▸ Problem to work on
All of the records below need to be copied exactly.

[Extracted data entries]
§

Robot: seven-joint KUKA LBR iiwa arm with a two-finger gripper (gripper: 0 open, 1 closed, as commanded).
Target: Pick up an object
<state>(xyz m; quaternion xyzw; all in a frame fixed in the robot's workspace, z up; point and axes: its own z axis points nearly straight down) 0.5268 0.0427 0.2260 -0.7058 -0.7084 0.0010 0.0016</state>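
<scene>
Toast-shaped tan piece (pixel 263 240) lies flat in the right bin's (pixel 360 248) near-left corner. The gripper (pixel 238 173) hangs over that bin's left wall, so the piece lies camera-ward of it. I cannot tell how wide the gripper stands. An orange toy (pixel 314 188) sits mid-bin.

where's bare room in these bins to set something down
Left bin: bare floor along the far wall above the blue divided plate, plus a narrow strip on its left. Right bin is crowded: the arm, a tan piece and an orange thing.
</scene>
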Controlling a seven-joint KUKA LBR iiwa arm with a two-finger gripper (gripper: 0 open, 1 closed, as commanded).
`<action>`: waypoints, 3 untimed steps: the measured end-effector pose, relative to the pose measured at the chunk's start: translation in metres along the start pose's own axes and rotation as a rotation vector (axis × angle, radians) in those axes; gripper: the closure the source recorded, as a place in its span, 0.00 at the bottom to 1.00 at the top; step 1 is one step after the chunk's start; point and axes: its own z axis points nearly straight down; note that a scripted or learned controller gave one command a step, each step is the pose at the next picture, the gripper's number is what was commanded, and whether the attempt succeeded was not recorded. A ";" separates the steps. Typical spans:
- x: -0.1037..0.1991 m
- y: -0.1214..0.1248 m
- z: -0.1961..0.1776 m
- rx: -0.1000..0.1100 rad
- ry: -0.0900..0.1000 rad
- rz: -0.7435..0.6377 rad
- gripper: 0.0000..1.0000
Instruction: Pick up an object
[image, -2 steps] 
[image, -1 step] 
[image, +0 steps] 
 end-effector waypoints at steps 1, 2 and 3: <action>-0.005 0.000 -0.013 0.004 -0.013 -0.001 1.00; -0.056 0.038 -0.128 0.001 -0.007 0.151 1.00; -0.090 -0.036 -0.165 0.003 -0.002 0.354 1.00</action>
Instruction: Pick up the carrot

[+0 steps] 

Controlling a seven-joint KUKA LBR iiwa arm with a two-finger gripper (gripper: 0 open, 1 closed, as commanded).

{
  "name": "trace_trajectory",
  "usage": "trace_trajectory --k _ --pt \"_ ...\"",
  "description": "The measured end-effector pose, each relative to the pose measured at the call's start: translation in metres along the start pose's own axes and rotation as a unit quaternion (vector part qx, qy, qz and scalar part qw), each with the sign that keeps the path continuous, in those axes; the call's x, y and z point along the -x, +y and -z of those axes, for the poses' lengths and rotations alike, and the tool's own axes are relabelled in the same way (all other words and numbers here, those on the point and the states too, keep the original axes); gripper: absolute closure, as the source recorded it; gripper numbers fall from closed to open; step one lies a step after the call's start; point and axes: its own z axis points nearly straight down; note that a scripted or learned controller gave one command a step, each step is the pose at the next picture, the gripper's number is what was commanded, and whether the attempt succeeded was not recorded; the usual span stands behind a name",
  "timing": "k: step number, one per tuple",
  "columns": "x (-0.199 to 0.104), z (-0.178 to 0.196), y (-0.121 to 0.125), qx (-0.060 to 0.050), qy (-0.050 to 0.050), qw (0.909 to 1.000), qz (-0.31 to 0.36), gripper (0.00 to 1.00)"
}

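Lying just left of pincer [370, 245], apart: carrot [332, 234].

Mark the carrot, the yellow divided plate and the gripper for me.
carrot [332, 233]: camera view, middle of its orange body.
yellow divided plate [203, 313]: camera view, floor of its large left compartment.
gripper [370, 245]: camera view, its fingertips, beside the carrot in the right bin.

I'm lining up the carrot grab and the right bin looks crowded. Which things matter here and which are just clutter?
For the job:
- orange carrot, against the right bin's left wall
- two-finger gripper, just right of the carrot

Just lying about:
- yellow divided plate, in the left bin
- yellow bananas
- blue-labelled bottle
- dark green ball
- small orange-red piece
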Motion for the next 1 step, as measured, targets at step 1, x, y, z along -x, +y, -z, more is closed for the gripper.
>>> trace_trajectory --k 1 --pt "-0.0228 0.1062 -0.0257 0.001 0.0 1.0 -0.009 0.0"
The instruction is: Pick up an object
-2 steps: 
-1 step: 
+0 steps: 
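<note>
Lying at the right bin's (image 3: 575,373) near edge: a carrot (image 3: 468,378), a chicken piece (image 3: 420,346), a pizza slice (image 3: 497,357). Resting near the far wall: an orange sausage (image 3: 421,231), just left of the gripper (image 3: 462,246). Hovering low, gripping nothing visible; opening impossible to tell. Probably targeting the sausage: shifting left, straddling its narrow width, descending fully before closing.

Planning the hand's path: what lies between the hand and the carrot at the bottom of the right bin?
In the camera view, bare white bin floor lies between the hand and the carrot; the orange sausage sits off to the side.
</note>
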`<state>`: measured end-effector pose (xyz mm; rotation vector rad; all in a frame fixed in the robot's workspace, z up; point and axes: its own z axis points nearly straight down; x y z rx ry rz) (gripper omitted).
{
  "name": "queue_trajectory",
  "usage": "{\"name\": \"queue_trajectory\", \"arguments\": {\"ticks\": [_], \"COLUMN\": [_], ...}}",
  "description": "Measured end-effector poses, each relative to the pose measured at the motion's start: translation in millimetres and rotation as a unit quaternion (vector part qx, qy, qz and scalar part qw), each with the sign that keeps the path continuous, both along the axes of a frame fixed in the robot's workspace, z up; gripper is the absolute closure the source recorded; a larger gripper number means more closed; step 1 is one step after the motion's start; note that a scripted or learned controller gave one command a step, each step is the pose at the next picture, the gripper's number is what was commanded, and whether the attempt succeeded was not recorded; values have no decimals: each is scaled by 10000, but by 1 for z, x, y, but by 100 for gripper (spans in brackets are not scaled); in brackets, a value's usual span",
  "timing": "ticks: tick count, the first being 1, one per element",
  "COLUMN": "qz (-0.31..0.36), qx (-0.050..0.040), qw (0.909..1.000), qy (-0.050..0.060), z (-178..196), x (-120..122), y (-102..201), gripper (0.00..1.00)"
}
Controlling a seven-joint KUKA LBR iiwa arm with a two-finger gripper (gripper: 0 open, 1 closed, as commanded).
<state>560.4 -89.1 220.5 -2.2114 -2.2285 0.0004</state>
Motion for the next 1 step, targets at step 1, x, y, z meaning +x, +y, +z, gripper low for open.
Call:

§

▸ Solution to this exercise
Robot: seven-joint KUKA LBR iiwa arm with a two-finger gripper (gripper: 0 open, 1 closed, as commanded).
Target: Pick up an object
<state>(xyz m; quaternion xyzw; all in a frame fixed in the robot's workspace, z up; point and axes: its own z axis points nearly straight down) 0.5268 0.0427 0.2260 -0.7058 -0.7084 0.0010 0.0016</state>
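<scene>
Toast-shaped tan piece (pixel 263 240) lies flat in the right bin's (pixel 360 248) near-left corner. The gripper (pixel 238 173) hangs over that bin's left wall, so the piece lies camera-ward of it. I cannot tell how wide the gripper stands. An orange toy (pixel 314 188) sits mid-bin.

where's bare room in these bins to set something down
Left bin: bare floor along the far wall above the blue divided plate, plus a narrow strip on its left. Right bin is crowded: the arm, a tan piece and an orange thing.
</scene>
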Controlling a seven-joint KUKA LBR iiwa arm with a two-finger gripper (gripper: 0 open, 1 closed, as commanded).
`<action>`: waypoints, 3 untimed steps: the measured end-effector pose, relative to the pose measured at the chunk's start: translation in metres along the start pose's own axes and rotation as a rotation vector (axis × angle, radians) in those axes; gripper: the closure the source recorded, as a place in its span, 0.00 at the bottom to 1.00 at the top; step 1 is one step after the chunk's start; point and axes: its own z axis points nearly straight down; note that a scripted or learned controller gave one command a step, each step is the pose at the next picture, the gripper's number is what was commanded, and whether the attempt succeeded was not recorded. A ";" separates the steps. Typical spans:
- x: -0.1037..0.1991 m
- y: -0.1214..0.1248 m
- z: -0.1961..0.1776 m
- rx: -0.1000..0.1100 rad
- ry: -0.0900..0.1000 rad
- rz: -0.7435..0.6377 rad
- gripper: 0.0000..1.0000
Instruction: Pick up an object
[image, -2 steps] 
[image, -1 step] 
[image, +0 steps] 
 end-effector waypoints at steps 1, 2 and 3: <action>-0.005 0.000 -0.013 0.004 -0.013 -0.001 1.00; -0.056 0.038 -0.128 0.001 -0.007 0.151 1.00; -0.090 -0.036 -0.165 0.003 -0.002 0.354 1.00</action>
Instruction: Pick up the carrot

[+0 steps] 

Controlling a seven-joint KUKA LBR iiwa arm with a two-finger gripper (gripper: 0 open, 1 closed, as commanded).

{
  "name": "trace_trajectory",
  "usage": "trace_trajectory --k _ --pt \"_ ...\"",
  "description": "The measured end-effector pose, each relative to the pose measured at the call's start: translation in metres along the start pose's own axes and rotation as a unit quaternion (vector part qx, qy, qz and scalar part qw), each with the sign that keeps the path continuous, in those axes; the call's x, y and z point along the -x, +y and -z of those axes, for the poses' lengths and rotations alike, and the tool's own axes are relabelled in the same way (all other words and numbers here, those on the point and the states too, keep the original axes); gripper: absolute closure, as the source recorded it; gripper numbers fall from closed to open; step one lies a step after the call's start; point and axes: its own z axis points nearly straight down; note that a scripted or learned controller gave one command a step, each step is the pose at the next picture, the gripper's number is what was commanded, and whether the attempt succeeded was not recorded; the usual span stands behind a name",
  "timing": "k: step number, one per tuple",
  "columns": "x (-0.199 to 0.104), z (-0.178 to 0.196), y (-0.121 to 0.125), qx (-0.060 to 0.050), qy (-0.050 to 0.050), qw (0.909 to 1.000), qz (-0.31 to 0.36), gripper (0.00 to 1.00)"
}

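Lying just left of pincer [370, 245], apart: carrot [332, 234].

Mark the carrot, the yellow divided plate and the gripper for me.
carrot [332, 233]: camera view, middle of its orange body.
yellow divided plate [203, 313]: camera view, floor of its large left compartment.
gripper [370, 245]: camera view, its fingertips, beside the carrot in the right bin.

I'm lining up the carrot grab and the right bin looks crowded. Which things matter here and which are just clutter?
For the job:
- orange carrot, against the right bin's left wall
- two-finger gripper, just right of the carrot

Just lying about:
- yellow divided plate, in the left bin
- yellow bananas
- blue-labelled bottle
- dark green ball
- small orange-red piece
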Motion for the next 1 step, as measured, targets at step 1, x, y, z along -x, +y, -z, more is closed for the gripper.
>>> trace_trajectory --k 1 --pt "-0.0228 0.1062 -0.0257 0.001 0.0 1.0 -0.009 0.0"
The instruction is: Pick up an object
-2 steps: 
-1 step: 
+0 steps: 
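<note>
Lying at the right bin's (image 3: 575,373) near edge: a carrot (image 3: 468,378), a chicken piece (image 3: 420,346), a pizza slice (image 3: 497,357). Resting near the far wall: an orange sausage (image 3: 421,231), just left of the gripper (image 3: 462,246). Hovering low, gripping nothing visible; opening impossible to tell. Probably targeting the sausage: shifting left, straddling its narrow width, descending fully before closing.

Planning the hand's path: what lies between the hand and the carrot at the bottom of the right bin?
In the camera view, bare white bin floor lies between the hand and the carrot; the orange sausage sits off to the side.
</note>
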`<state>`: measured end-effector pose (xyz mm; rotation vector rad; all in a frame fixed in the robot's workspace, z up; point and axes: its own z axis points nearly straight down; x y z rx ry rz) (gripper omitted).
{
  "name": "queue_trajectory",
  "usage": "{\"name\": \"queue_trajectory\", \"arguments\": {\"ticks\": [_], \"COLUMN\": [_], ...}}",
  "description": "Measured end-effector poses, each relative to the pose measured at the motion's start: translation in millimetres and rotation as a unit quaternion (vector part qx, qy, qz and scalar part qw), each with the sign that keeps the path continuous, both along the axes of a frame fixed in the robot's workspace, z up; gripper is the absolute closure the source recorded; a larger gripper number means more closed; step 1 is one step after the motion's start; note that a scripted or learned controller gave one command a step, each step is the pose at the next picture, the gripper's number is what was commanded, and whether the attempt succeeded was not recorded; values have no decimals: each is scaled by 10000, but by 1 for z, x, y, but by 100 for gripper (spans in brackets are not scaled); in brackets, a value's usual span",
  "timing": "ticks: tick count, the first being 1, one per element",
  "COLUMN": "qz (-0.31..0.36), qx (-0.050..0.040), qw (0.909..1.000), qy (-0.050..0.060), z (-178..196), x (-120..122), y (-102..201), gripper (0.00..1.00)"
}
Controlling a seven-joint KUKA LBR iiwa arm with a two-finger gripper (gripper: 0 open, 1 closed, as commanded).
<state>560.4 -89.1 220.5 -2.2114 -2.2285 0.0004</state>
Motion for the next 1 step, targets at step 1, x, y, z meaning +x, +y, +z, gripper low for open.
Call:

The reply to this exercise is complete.